_INSTRUCTIONS FOR THE TASK:_
Copy the records below in full, keeping each word as it is but omitting the pictures.

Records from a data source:

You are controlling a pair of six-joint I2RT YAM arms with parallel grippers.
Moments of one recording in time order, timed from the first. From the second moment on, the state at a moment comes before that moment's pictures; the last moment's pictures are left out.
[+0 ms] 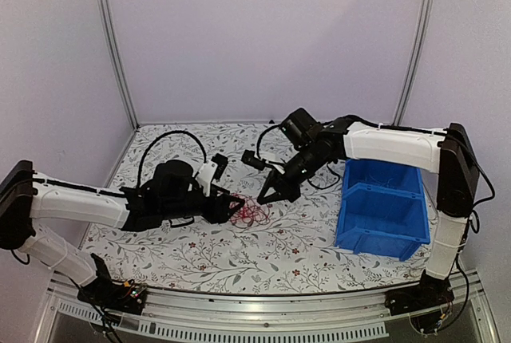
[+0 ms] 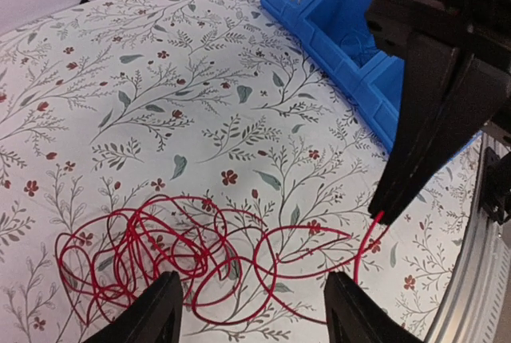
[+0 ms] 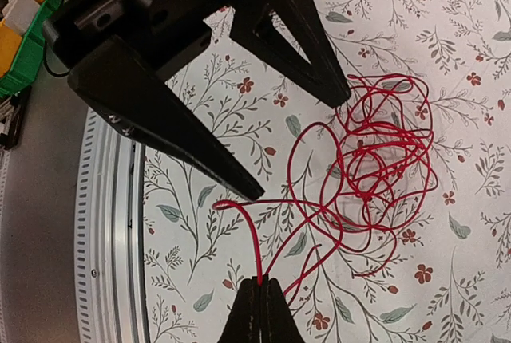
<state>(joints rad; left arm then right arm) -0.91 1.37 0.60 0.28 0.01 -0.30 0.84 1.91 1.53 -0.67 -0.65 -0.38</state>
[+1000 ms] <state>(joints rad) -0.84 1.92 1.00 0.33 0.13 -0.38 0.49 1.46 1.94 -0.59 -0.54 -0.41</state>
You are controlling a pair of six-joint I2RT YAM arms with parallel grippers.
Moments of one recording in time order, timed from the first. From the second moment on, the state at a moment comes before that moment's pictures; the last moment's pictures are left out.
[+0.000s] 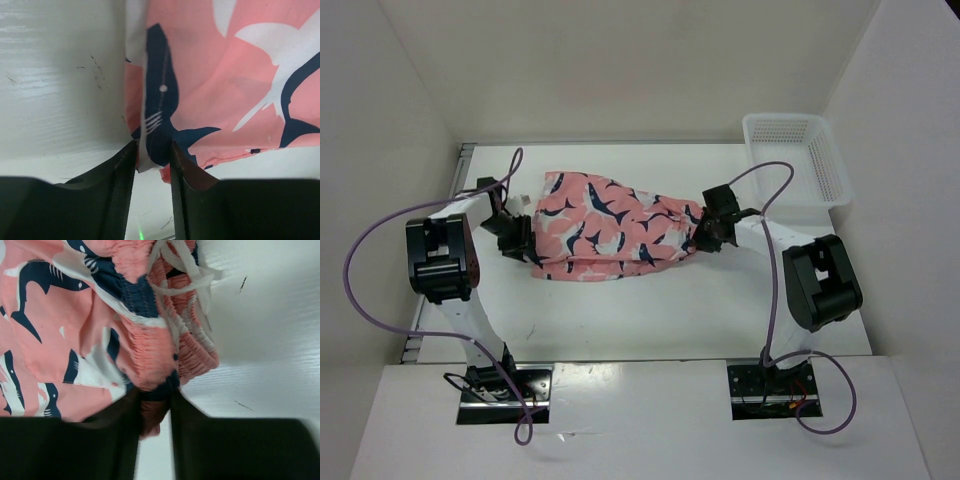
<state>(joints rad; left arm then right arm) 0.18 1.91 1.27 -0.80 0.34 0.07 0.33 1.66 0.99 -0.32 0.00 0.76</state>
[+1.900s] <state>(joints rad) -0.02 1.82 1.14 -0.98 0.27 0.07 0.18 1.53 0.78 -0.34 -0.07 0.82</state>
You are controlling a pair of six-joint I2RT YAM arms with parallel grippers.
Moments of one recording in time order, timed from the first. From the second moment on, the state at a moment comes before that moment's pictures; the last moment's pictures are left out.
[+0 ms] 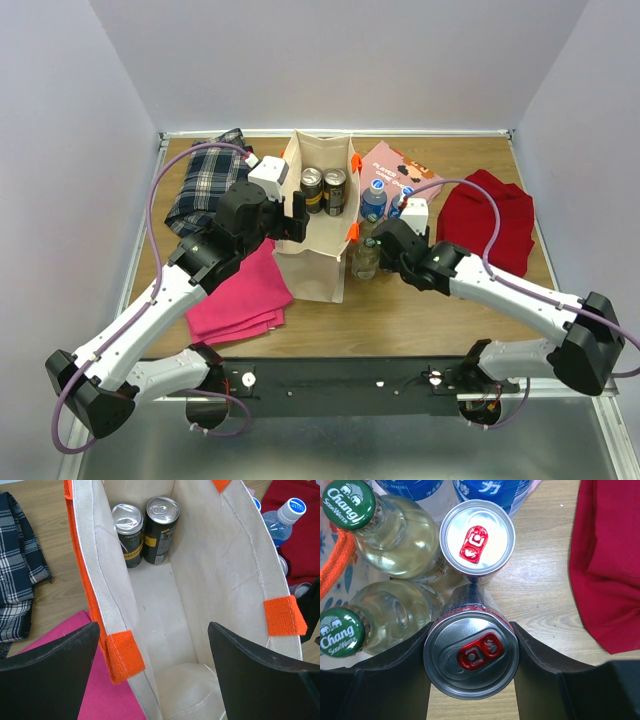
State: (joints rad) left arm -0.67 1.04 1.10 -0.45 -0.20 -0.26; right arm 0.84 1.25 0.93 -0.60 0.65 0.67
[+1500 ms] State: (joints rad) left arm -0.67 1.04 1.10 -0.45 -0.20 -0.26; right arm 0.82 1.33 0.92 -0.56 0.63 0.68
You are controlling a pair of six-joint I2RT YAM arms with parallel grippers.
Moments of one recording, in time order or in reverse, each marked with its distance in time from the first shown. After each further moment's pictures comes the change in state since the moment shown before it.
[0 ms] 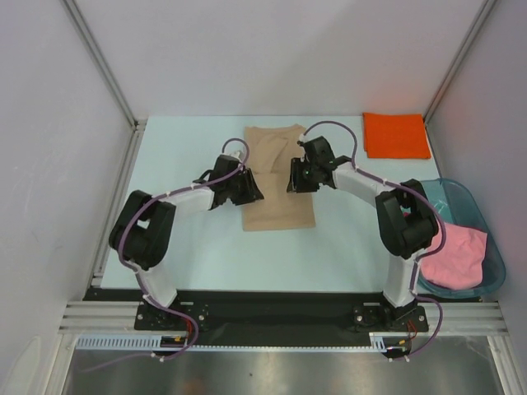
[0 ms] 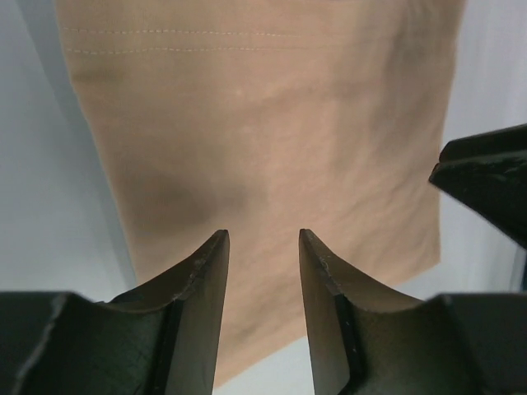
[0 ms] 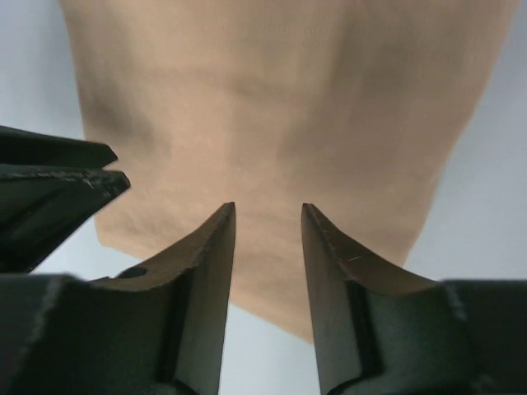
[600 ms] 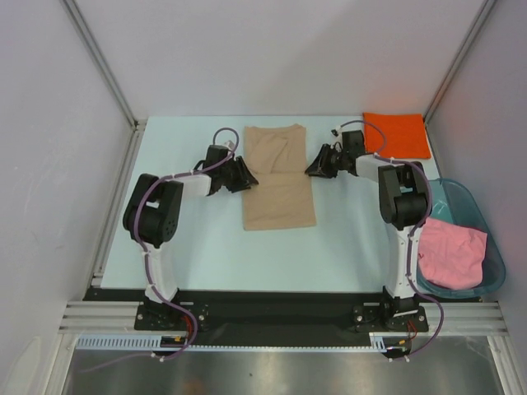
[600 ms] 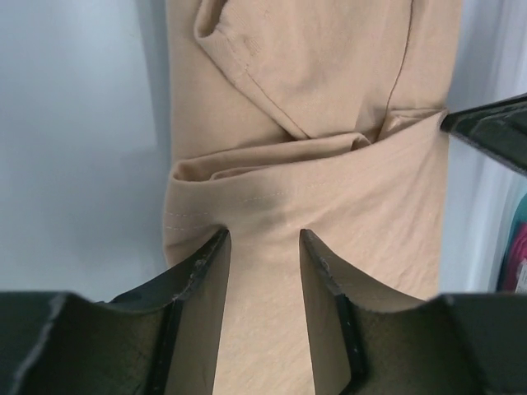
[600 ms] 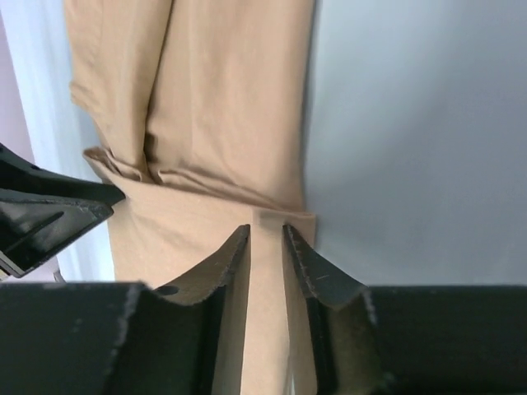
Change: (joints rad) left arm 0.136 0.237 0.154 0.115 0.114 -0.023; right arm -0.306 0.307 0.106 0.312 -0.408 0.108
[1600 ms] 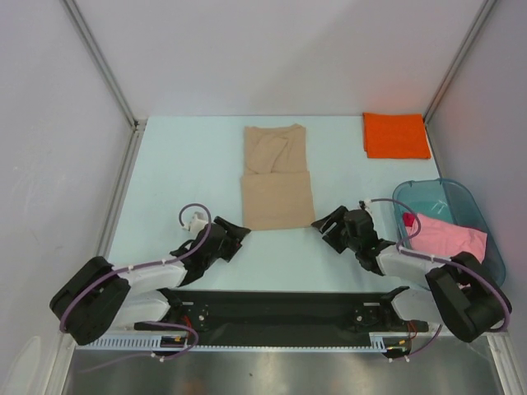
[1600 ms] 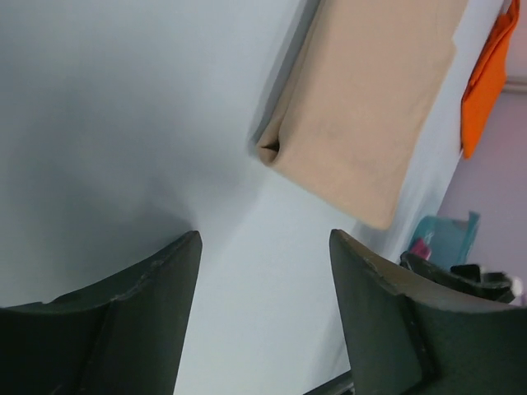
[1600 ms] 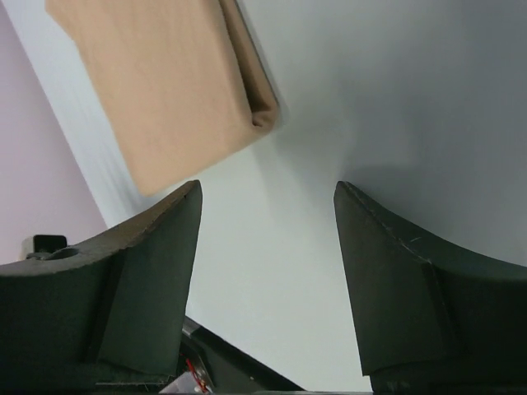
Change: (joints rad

_THE COMPLETED TASK:_
You are controlling a pair of six-joint I2RT YAM arms with parallel grippers.
Moments of one recording in time order, timed from the first. From the second moment on, the state at a moment comes before that moment's pictures; the last moment's pictures are left out.
[+0 ms] 
[+0 ms] 
[+0 ms] 
<state>(joints rad; left arm then right arm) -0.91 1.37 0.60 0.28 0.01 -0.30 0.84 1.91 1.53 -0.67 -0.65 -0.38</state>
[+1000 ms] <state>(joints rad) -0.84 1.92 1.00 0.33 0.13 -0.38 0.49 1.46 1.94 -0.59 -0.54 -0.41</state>
You are controlling a pair of six-joint I2RT YAM arms with parallel grippers.
Moments of one recording in time order, timed from the first. From the second moment on, the state at a moment comes before that moment's pictures; the last moment's pictures are left out.
[+0.000s] 
<state>(joints rad; left arm then right arm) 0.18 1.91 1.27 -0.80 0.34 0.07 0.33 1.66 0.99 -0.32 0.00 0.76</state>
[+1.900s] <state>(joints rad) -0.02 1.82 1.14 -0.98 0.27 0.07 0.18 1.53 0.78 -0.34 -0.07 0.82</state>
You are controlling a pair of six-joint I2RT YAM arms with parallel grippers.
Moments of one recording in time order, timed from the first. From the second moment on, the state at a moment comes before that moment's pictures; the last moment's pictures are left out.
[+0 ms] 
State: (joints rad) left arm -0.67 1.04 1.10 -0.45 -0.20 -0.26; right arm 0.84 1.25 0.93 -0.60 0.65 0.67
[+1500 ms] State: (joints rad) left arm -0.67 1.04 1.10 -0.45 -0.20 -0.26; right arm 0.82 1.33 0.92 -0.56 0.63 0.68
You are controlling a pair of six-joint I2RT YAM arms with parallel grippers.
Moments of one recording, in time order or in reverse, each marked with its distance in time from the first shown. After each further moment's pictures comes the change in state since the moment shown before it.
[0 ms] 
[0 ms] 
[0 ms] 
[600 ms] 
[600 ms] 
[600 ms] 
Change: (joints rad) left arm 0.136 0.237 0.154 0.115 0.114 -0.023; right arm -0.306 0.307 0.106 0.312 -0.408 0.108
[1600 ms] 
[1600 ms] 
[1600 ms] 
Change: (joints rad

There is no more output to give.